REPUBLIKA.CO.ID, JAKARTA -- Pemerintah menargetkan penggunaan minyak fosil sebagai bahan bakar pembangkit akan dikurangi terus secara bertahap. Targetnya, hingga 10 tahun ke depan, rasio penggunaan bahan bakar minyak (BBM) dalam bauran energi hanya 0,4 persen. Selebihnya, pemerintah mendorong pemanfaatan crude palm oil (CPO) sebagai pengganti BBM.
Menteri Energi dan Sumber Daya Mineral (ESDM) Ignasius Jonan menjelaskan alasan pemerintah melakukan kebijakan ini karena persoalan harga. Harga BBM yang tidak bisa terprediksi dan cenderung mahal akan membuat beban bagi PLN. Selain itu, kata Jonan, pembangkit dengan BBM tidak ramah lingkungan.

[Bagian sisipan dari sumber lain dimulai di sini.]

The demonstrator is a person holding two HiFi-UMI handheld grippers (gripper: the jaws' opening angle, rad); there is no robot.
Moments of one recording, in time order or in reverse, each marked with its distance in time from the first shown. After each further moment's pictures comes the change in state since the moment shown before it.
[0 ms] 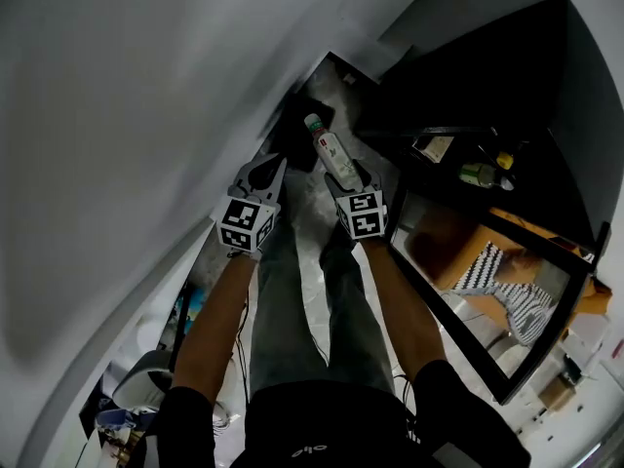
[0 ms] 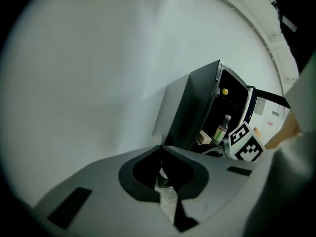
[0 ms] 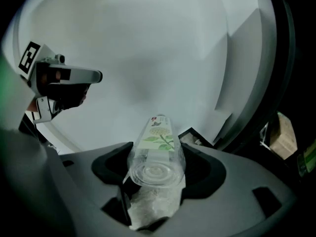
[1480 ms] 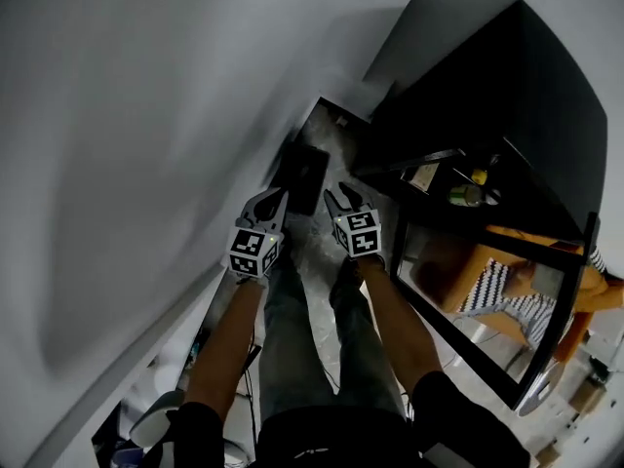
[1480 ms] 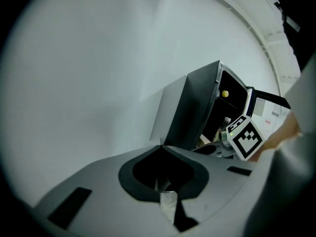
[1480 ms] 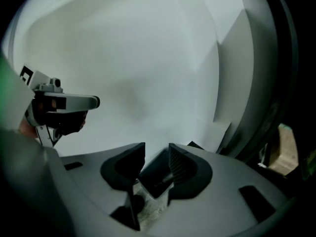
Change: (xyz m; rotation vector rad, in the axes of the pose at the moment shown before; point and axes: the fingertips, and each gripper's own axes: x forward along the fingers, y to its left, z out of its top) left arm 0.013 -0.003 0.016 0.024 0.002 -0.028; right arm -0.006 -0.010 0.054 0.106 -0.143 0.014
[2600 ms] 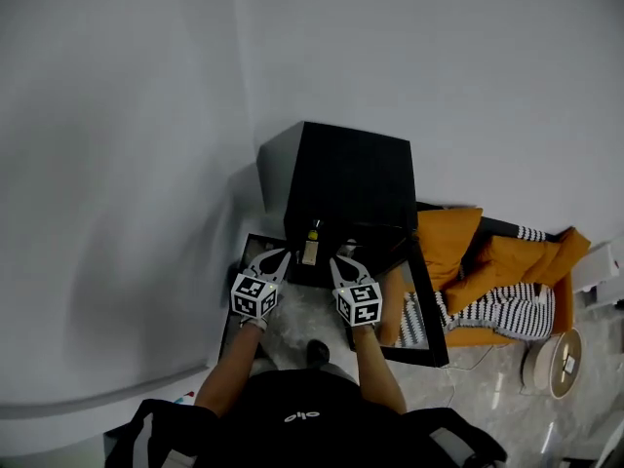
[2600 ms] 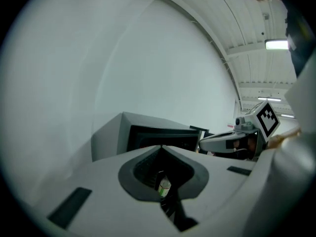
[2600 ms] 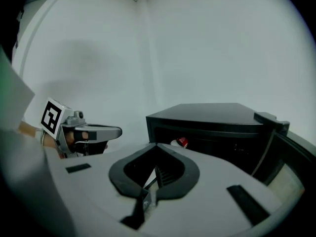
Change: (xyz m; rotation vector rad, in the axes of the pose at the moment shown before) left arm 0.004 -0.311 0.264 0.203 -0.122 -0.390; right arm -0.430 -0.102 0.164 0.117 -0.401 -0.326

"Kita mau besok komposisi BBM hanya 0,4 persen. Kita akan turunkan secara bertahap. Di satu sisi kita genjot untuk penggunaan CPO," ujar Jonan di Kementerian ESDM, Rabu (20/2).

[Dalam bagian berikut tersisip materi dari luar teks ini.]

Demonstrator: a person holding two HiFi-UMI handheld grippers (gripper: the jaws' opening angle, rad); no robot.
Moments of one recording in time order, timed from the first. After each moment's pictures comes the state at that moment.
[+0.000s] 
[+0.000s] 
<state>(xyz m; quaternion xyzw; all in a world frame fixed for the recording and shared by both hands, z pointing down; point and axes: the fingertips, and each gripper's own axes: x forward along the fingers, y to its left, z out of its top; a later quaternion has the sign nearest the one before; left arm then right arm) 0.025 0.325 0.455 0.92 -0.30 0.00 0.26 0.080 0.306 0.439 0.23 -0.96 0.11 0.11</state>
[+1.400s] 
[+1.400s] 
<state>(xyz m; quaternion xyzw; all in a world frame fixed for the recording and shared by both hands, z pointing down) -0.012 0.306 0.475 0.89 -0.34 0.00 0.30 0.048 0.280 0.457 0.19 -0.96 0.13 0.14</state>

Ia meminta juga kepada PLN untuk bisa mengganti komponen PLTD untuk bisa kompeten dengan bahan bakar nabati. "Penting sekali bahwa PLTD (pembangkit listrik tenaga diesel) PLN diganti dengan BBN tentunya tidak termasuk BBM. Kalau BBN Bahan Bakar Nabati (BBN)," tutur Jonan.
Selain itu, untuk mengurangi penggunaan BBM ada pilihan dengan menarik jaringan PLN ke wilayah yang sebelumnya mendapat pasokan listrik dari PLTD. Alternatif tersebut akan dipilih sesuai dengan efektivitas pengurangan BBM.
"Caranya bisa dua, bisa pembangkit baru atau jaringan tergantung mana yang efisien. Untuk pembangkit baru bisa pembangkit PLTS, bisa gas," tandasnya.
Dalam RUPTL, program kelistrikan nasional selama 10 tahun ke depan, porsi batubara dalam bauran energi sebesar 54,6 persen, Energi Baru Terbarukan 23 persen, gas 22 persen dan Bahan Bakar Minyak ( BBM) sebesar 0,4 persen.